Как же я подскочил, когда прочел недавно в одной из ныне забытых книг Мери Корелли: «Дай нам то, что будет длиться! — это крик измученного человечества. — Пережитое нами эфемерно и не имеет никакой ценности. Дай нам то, что мы можем сохранить и считать нашим вечно! Вот почему мы испытываем и подвергаем проверке все, что по видимости доказывает наличие сверхчувственного в человеке — когда же нас обманывают самозванцы и фокусники, наше отвращение и разочарование столь велики, что мы не можем выразить их в словах».
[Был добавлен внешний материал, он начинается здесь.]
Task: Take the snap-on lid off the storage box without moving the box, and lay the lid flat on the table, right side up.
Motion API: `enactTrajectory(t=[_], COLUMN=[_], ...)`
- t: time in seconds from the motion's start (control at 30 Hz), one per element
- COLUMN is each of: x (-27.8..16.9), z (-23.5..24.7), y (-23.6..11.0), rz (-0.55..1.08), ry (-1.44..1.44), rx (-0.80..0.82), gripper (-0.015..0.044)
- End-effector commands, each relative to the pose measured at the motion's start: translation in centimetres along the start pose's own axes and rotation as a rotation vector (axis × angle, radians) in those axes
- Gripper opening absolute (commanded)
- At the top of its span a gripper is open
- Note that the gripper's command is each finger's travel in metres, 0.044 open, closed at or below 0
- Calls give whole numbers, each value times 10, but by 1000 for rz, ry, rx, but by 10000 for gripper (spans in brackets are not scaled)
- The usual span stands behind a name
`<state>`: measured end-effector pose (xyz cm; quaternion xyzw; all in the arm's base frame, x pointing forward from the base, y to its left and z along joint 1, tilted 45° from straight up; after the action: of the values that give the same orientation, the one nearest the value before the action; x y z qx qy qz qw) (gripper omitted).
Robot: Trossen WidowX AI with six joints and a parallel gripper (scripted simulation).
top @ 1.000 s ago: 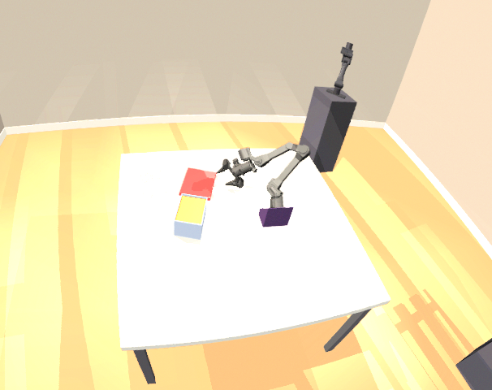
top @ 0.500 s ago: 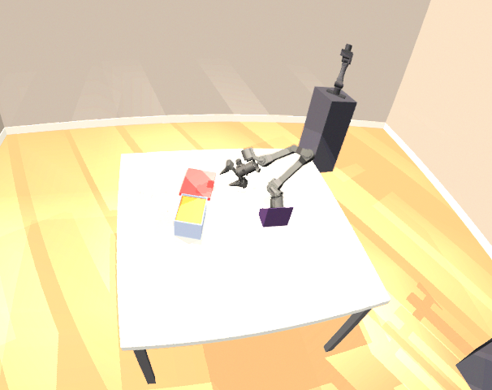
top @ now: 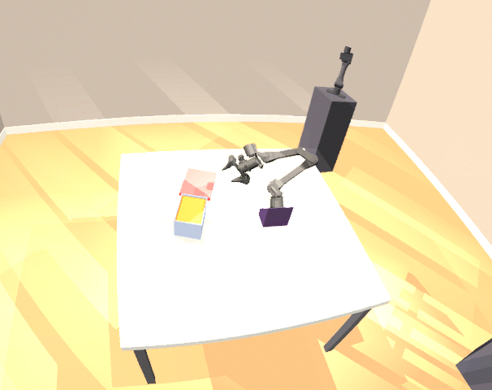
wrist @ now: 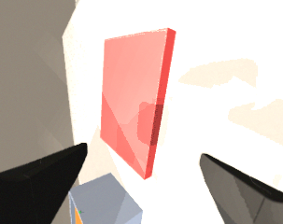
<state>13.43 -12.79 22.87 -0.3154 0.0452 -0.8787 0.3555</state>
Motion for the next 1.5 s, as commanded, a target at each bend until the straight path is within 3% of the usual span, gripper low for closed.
enactTrajectory(t=[0.0, 0.63, 1.47], x=[2, -3, -6], z=[7, 25, 20], y=[-8, -41, -37], rz=[-8, -5, -5], ry=[8, 9, 9], rx=[11, 7, 8], gripper=[440, 440, 440])
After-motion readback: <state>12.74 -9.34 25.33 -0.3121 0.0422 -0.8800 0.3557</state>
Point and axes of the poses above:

Есть еще один сон, связанный с другой книгой: о нем я рассказываю в «Розе Распятия». Это очень, очень странный сон, и в нем фигурирует толстая книга, которую моя любимая девушка (та же самая!) и некий человек (возможно, ее неизвестный любовник) читают за моим плечом. Это моя книга — то есть я сам ее написал. Я упоминаю об этом лишь потому, что по всем законам логики пропавшая книга, ключевая для всего собрания — что это за собрание? — должна быть написана именно мною, и никем другим. Если я смог написать ее во сне, то разве не сумею переписать во сне наяву? Чем одно состояние отличается от другого? Если уж я осмелился рискнуть столь многим, то почему не завершить свою мысль и не добавить, что сама цель моего писательства состоит в том, чтобы раскрыть некую тайну. (Я никогда открыто не говорил, что это за тайна.) Да, с того момента, как я начал серьезно писать, единственным моим желанием было избавиться от бремени этой книги, которую я всегда носил с собой, глубоко под поясным ремнем, на всех долготах и широтах, во всех трудах и превратностях жизни. Вырвать эту книгу из нутра, сделать ее теплой, живой, осязаемой — вот в чем состояла вся моя цель и мое дело… Этот седовласый старец, появляющийся во вспышках фантастических видений, сокрытых в крохотном погребке — можно сказать, во сне о погребке, — кто он, если не я, если не мое древнее, древнейшее «я»? Разве он не держит в руках связку ключей? И находится он в ключевом центре таинственного сооружения. В таком случае пропавшая книга не что иное, как «история моего сердца», если воспользоваться прекрасным названием Джеффриса. И может ли человек рассказать другую историю? Разве не эту историю труднее всего рассказать, разве не она самая скрытая, самая замысловатая, самая загадочная?